Task instructions:
Reproduce the entries shown below only from the line with "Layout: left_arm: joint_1" down to the line with "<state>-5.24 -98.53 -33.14", keeping both end lines and copying each one exactly.

Records shown:
= = =
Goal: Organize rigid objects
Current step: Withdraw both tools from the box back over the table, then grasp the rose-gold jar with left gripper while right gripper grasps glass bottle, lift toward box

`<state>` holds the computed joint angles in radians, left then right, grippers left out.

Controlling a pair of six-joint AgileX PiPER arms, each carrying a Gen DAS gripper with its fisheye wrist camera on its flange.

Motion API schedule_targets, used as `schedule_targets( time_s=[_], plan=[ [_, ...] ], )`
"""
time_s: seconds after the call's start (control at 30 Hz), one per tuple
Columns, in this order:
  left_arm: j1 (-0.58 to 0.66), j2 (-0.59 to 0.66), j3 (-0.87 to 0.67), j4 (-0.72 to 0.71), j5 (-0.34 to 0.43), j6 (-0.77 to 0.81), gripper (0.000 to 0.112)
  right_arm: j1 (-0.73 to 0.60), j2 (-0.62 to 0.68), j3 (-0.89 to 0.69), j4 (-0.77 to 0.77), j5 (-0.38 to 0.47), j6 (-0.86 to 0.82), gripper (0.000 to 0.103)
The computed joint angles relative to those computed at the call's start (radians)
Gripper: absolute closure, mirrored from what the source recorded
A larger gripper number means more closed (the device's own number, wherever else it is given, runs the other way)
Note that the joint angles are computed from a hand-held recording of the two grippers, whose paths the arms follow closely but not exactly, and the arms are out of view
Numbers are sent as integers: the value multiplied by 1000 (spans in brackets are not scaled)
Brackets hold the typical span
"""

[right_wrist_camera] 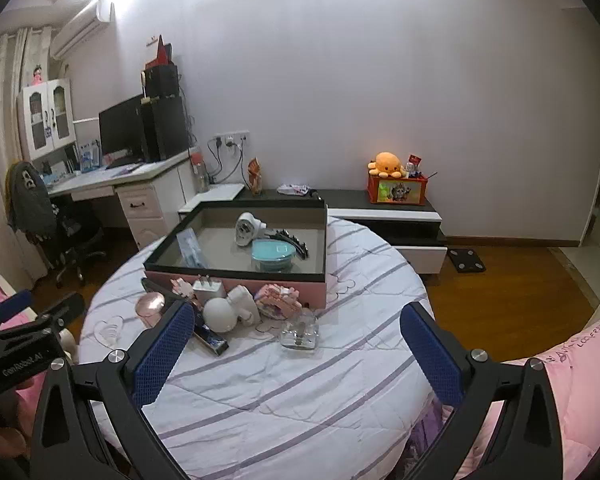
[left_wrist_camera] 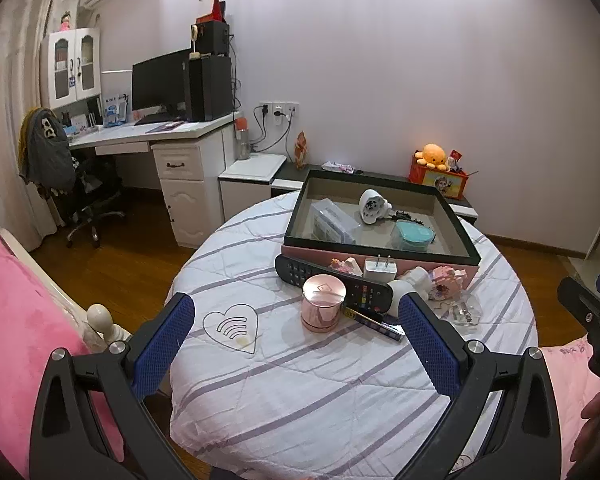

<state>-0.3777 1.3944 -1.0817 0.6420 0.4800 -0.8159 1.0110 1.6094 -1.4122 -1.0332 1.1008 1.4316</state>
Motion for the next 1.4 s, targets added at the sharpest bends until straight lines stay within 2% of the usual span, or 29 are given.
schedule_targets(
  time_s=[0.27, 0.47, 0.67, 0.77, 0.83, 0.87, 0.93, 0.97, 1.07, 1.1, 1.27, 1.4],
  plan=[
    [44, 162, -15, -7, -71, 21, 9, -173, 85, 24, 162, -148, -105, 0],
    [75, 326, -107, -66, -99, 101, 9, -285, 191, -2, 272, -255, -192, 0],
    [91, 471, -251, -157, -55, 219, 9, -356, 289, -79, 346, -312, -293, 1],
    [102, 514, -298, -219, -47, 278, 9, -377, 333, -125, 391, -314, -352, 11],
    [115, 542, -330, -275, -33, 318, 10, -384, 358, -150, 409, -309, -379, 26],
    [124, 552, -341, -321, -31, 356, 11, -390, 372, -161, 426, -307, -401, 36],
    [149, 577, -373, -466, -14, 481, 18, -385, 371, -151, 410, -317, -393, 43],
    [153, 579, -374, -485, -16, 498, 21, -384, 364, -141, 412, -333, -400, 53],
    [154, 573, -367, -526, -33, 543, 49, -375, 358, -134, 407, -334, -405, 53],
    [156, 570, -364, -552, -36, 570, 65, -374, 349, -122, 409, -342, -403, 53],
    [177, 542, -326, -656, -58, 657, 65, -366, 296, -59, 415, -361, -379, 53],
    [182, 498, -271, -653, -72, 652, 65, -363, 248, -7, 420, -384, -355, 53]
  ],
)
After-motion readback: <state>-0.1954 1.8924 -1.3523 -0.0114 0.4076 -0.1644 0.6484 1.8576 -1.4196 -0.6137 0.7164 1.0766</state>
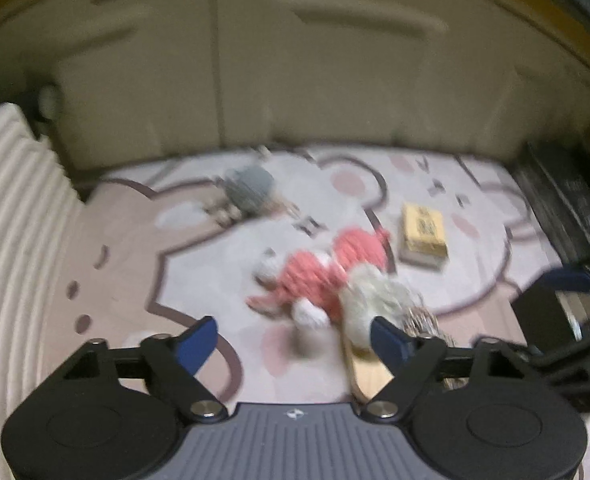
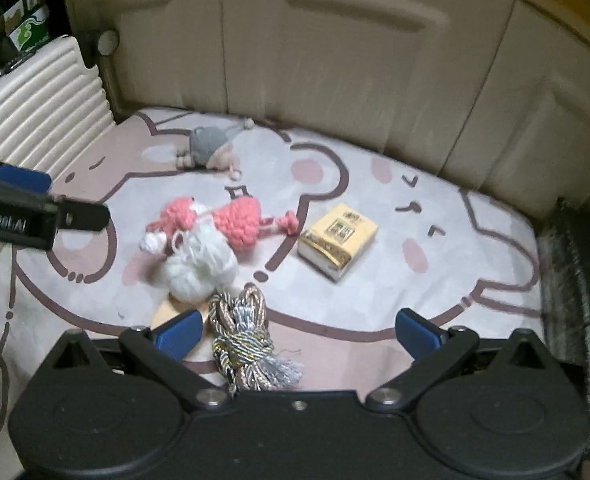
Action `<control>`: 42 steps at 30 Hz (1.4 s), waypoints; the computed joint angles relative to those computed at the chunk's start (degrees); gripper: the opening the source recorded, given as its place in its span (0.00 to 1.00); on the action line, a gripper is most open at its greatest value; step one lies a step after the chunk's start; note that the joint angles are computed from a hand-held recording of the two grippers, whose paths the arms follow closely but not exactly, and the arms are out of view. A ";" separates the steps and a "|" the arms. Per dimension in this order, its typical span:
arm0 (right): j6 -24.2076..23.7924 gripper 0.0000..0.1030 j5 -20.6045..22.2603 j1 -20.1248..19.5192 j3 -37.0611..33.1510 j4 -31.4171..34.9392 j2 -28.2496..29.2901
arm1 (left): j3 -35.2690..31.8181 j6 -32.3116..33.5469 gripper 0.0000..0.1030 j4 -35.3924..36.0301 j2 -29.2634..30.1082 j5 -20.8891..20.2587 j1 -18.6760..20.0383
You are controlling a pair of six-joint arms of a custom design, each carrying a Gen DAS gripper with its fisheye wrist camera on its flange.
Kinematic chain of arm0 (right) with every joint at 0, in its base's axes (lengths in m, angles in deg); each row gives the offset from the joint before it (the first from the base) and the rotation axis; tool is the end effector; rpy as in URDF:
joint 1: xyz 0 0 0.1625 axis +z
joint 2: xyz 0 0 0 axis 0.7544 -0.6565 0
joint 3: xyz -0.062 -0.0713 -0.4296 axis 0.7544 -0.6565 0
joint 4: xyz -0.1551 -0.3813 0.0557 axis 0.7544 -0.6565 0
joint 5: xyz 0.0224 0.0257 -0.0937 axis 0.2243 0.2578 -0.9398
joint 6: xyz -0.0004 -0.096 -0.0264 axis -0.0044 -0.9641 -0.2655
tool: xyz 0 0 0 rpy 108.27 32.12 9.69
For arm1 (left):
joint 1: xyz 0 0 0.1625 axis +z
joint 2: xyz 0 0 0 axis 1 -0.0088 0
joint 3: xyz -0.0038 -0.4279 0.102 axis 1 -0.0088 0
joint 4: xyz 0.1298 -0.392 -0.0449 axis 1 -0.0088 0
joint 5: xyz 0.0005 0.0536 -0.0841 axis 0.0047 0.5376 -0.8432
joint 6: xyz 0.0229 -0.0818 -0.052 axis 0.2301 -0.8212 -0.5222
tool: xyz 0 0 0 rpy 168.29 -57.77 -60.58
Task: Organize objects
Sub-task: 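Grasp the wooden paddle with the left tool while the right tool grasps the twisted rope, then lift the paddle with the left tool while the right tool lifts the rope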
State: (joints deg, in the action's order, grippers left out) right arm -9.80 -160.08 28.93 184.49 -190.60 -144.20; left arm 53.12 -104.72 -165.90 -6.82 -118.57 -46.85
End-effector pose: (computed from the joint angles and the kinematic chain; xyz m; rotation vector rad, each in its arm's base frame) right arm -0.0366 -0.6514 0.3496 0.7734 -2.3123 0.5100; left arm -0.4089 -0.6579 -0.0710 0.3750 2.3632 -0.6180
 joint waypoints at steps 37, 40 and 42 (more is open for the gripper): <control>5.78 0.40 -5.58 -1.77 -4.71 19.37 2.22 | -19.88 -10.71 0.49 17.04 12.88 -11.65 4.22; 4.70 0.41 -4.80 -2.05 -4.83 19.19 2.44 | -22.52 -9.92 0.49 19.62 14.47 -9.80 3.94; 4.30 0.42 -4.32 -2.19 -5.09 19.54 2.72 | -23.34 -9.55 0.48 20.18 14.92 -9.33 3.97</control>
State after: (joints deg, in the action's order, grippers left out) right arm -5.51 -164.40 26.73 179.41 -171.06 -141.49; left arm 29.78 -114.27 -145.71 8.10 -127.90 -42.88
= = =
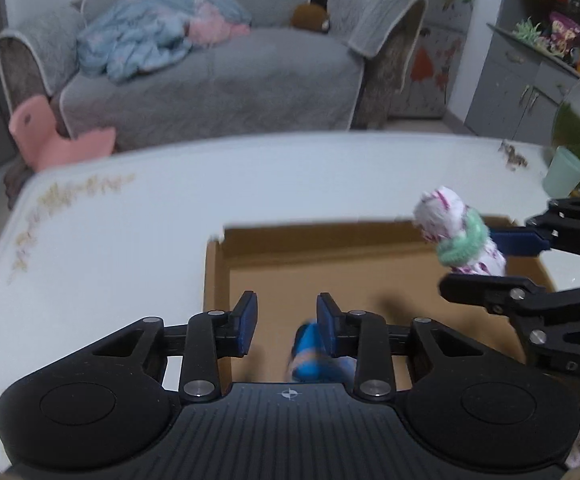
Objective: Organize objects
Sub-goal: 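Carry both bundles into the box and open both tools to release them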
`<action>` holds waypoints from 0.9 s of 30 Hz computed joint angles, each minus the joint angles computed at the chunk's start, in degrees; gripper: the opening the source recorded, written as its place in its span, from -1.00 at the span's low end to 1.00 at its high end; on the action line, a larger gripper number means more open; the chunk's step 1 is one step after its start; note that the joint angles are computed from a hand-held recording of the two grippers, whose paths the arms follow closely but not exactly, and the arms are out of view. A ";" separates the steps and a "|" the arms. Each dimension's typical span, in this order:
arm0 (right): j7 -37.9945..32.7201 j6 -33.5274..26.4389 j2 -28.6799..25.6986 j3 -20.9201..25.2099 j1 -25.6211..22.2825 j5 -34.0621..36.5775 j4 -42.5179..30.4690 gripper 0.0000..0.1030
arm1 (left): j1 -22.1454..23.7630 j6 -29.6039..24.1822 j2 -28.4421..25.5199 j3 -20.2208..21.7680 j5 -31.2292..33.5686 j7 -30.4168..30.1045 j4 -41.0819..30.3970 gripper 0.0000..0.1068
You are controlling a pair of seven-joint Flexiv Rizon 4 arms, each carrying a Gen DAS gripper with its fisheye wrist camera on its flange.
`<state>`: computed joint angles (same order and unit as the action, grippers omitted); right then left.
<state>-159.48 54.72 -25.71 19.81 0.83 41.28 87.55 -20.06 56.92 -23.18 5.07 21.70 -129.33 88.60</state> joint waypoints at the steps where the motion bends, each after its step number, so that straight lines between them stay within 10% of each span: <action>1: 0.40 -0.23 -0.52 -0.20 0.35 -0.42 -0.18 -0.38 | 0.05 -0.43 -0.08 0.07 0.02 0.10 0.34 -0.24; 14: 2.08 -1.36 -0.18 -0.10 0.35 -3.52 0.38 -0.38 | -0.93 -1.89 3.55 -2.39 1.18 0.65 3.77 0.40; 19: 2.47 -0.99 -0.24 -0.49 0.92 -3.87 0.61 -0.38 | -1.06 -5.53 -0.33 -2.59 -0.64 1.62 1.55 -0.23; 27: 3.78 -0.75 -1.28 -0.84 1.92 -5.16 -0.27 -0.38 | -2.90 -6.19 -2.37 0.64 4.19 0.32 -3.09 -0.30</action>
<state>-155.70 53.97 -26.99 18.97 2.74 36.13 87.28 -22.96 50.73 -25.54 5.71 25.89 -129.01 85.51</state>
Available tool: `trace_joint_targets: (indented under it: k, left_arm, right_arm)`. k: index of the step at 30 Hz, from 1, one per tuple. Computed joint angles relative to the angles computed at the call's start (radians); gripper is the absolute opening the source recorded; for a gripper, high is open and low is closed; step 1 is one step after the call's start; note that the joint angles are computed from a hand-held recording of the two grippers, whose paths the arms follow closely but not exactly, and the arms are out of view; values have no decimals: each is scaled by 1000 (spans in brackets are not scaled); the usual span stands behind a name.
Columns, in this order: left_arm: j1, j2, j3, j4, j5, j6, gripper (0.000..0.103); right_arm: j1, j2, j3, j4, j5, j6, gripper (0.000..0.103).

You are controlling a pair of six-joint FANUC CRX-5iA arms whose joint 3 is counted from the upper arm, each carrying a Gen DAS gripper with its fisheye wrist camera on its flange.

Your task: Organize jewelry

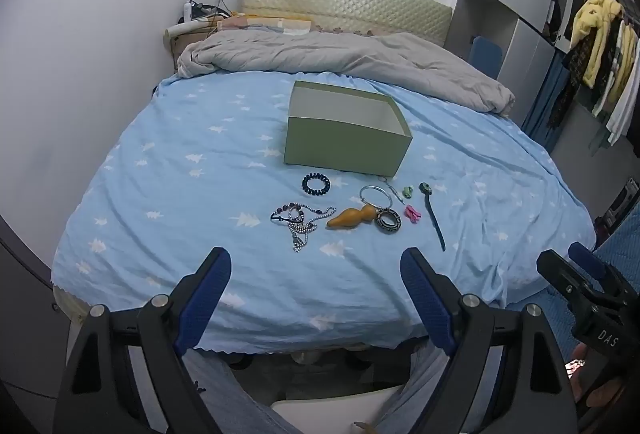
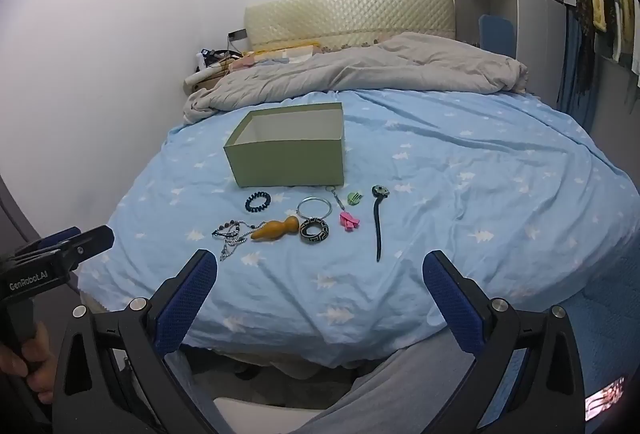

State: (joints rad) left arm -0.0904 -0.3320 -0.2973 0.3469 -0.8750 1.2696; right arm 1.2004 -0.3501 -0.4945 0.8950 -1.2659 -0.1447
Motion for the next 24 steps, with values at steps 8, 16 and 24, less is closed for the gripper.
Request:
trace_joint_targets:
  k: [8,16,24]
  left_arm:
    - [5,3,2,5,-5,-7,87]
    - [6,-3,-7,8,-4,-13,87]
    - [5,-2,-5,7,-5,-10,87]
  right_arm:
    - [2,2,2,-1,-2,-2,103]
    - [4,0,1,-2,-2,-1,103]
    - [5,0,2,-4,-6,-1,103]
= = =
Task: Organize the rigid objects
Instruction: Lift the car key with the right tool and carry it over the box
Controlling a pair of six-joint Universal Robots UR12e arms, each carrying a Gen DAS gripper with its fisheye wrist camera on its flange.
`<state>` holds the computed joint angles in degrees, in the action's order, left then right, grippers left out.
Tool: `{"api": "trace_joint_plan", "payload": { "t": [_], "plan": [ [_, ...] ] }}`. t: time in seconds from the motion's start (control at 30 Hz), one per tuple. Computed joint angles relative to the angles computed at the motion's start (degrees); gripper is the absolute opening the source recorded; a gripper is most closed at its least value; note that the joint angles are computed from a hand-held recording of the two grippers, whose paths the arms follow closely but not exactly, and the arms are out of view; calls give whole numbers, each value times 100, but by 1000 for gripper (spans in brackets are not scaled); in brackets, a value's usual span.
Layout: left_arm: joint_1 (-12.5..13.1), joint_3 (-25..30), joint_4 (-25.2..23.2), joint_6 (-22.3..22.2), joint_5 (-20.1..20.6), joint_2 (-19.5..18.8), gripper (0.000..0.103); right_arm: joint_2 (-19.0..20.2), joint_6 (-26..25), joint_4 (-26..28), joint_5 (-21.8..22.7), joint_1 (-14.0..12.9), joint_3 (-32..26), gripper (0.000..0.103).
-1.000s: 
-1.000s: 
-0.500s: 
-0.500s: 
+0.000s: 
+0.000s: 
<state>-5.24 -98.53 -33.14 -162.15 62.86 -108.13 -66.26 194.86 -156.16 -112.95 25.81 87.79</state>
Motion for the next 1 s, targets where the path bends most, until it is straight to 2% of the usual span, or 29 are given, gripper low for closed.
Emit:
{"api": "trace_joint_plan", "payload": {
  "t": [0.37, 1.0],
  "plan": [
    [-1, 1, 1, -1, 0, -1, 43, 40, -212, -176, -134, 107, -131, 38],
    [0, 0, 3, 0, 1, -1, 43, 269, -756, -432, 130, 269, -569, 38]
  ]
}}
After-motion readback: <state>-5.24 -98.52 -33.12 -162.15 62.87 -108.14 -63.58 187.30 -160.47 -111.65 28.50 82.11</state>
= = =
Answer to this problem:
Layout: left_arm: joint_1 (-12.5..13.1), joint_3 (-25..30), joint_4 (-25.2..23.2), joint_6 (-22.3..22.2), joint_5 (-20.1..20.6), joint_2 (-19.5..18.8), gripper (0.000..0.103); right_arm: joint_2 (-19.0..20.2), joint_6 (-26..25), joint_4 (-26..28), joint_5 (-21.8..22.7), joint_1 (-14.0..12.9), joint_3 (-32..26), gripper (0.000..0.103).
-1.000s: 
-1.000s: 
-0.500s: 
-0.500s: 
+0.000s: 
+0.000s: 
<state>-5.24 -98.53 -33.14 -162.15 62.86 -108.13 -66.26 194.86 -156.16 -112.95 25.81 87.79</state>

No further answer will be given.